- Opening Delimiter -
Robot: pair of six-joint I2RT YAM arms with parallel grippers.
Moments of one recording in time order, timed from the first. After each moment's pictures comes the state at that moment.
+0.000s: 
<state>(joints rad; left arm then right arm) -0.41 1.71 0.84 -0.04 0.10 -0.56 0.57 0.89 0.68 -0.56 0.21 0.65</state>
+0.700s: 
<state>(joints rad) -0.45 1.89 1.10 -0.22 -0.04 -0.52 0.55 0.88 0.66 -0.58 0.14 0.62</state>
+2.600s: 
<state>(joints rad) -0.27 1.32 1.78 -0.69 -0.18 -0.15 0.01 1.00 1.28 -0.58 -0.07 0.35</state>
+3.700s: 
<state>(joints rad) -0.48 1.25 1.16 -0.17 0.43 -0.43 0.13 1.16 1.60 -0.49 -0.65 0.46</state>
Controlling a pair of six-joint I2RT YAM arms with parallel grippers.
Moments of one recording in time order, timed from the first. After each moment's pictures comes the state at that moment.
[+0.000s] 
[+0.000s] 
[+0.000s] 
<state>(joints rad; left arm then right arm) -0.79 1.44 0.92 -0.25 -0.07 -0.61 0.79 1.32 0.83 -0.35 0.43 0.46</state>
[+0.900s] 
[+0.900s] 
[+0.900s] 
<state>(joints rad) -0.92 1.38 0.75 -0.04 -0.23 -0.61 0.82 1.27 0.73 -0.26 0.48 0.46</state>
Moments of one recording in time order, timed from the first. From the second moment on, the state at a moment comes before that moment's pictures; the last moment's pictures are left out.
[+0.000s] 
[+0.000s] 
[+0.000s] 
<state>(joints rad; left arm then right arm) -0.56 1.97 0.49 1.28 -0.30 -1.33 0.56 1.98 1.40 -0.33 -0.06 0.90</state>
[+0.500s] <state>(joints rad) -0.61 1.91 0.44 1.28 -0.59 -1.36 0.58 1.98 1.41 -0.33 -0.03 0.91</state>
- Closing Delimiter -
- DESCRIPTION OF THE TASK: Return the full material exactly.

- SOLUTION:
Robot: pair of six-joint I2RT YAM arms with parallel grippers.
Moments of one recording in time order, timed from the first. After each moment's pictures comes the state at that moment.
+0.000s: 
<state>(joints rad; left arm then right arm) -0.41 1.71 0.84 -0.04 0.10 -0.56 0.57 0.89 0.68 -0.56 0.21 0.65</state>
+0.700s: 
<state>(joints rad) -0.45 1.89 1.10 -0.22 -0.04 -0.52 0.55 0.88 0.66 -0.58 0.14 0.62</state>
+2.600s: 
<state>(joints rad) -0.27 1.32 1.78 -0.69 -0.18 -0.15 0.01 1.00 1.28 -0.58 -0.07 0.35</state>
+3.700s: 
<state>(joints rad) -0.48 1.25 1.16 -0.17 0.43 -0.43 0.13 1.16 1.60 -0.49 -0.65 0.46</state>
Controlling a pair of six-joint I2RT YAM arms with parallel grippers.
Moments of one recording in time order, timed from the first. After each moment's pictures comes the state at that moment.
[+0.000s] 
[+0.000s] 
[+0.000s] 
<state>(joints rad; left arm then right arm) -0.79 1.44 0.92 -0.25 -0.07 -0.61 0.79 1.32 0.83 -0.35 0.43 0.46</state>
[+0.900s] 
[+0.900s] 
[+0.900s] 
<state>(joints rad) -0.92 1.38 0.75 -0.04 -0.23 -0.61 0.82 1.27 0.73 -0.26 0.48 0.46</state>
Moments of one recording in time order, timed from the first. From the second moment on, the state at a moment comes before that moment's pictures; the last moment's pictures are left out.
[+0.000s] 
[+0.000s] 
[+0.000s] 
<state>(joints rad; left arm then right arm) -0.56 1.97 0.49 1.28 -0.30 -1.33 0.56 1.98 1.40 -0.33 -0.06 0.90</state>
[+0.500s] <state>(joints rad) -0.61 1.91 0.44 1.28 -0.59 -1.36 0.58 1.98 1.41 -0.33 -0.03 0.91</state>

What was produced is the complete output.